A.S.: J’ai fait le choix de travailler en adaptation scolaire, dans un secteur où il n’y a pas de formule prédéfinie, les moyens étant à inventer et à adapter constamment. Donc je crois que rien n’est insurmontable! Mais il est clair que tous les élèves, surtout ceux qui éprouvaient des difficultés d’apprentissage avant la crise, auront un grand défi à surmonter. J’ai la ferme conviction que la flexibilité des milieux, et le déploiement de moyens bienveillants et créatifs, pourront minimiser une éventuelle vague de décrochage ou de démotivation. Pour cela, il faut donner aux jeunes les moyens d’y croire et d’y parvenir : une aide adaptée, des ressources matérielles et financières, une bonne compréhension de leur situation.

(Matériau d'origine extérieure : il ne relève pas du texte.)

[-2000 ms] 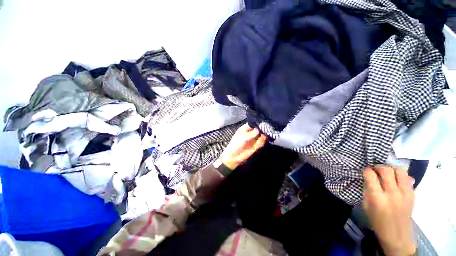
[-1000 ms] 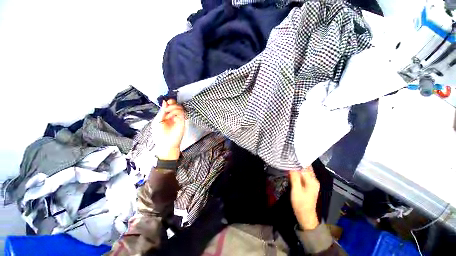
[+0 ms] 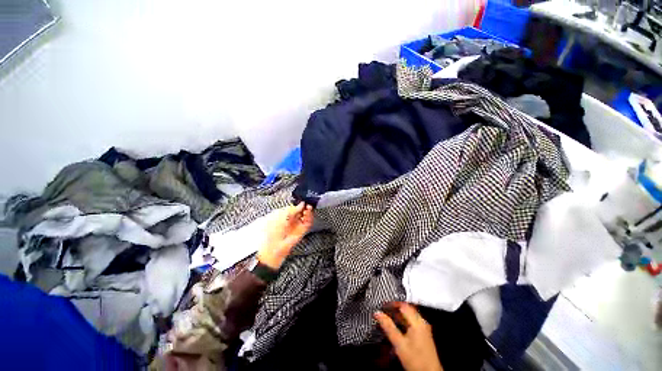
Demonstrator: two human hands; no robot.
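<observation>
My left hand (image 3: 287, 233) pinches the left corner of the check fabric (image 3: 428, 196), where it meets the navy fabric (image 3: 363, 141). The check fabric hangs down over the table's front edge. My right hand (image 3: 412, 339) is at its lower edge, palm partly cut off by the picture's bottom, with thumb and fingers apart; it seems to hold nothing. A white fabric piece (image 3: 454, 272) lies on the check beside a dark strip. The sewing machine head (image 3: 642, 210) is blurred at the right edge.
A heap of grey, white and dark cut pieces (image 3: 109, 239) lies at the left by the pale wall. Blue cloth or plastic (image 3: 58, 333) fills the lower left. A blue crate (image 3: 414, 56) and black pieces (image 3: 537, 76) are behind the table.
The view has shifted, showing more of the table's back. The check fabric now hangs loosely instead of being stretched between my hands. My right hand has come off its edge.
</observation>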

De quoi ces jeunes ont-ils besoin aujourd’hui?

A.S.: Comme toujours, on ne peut pas faire les apprentissages pour eux. Par contre, en tant qu’enseignante, je peux m’assurer de leur offrir une aide pédagogique adaptée. Je peux aussi, en tant qu’humaine, leur offrir un espace bienveillant et compréhensif pour les accueillir et leur permettre de déployer leurs moyens à leur rythme. Là où le programme Opération Bonne Mine aide, c’est en contribuant à leur offrir le matériel nécessaire pour leurs apprentissages, et surtout en les soutenant dans leur motivation. On sait que la réussite scolaire des jeunes est directement liée à la motivation et à la perception de leur capacité de réussir. Avoir les outils et le sentiment qu’on croit en nous sont les clés essentielles pour démarrer une année scolaire du bon pied.

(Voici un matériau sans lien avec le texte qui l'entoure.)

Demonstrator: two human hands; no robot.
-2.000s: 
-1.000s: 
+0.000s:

On sous-estime souvent l’importance d’avoir accès à du matériel scolaire. Se présenter à l’école avec crayons, cartables et cahiers, c’est tout simple, mais plusieurs élèves n’ont pas ce privilège. Il ne faut pas minimiser l’espace mental que peut prendre cet enjeu pour les jeunes. Opération Bonne Mine les soutient aussi tout au long de l’année via des programmes de reconnaissance à grand déploiement, des bourses de persévérance et des programmes qui m’aident, en tant qu’enseignante, à garder vivante leur motivation et à leur offrir un espace où ils sont reconnus. Ce sont là des outils précieux et dont l’impact est énorme sur les élèves vulnérables qui en bénéficient. J’ai la chance d’être aux premières loges pour le constater depuis plusieurs années maintenant. Opération Bonne Mine fait partie de mon coffre à outils pour soutenir mes jeunes, c’est réellement précieux!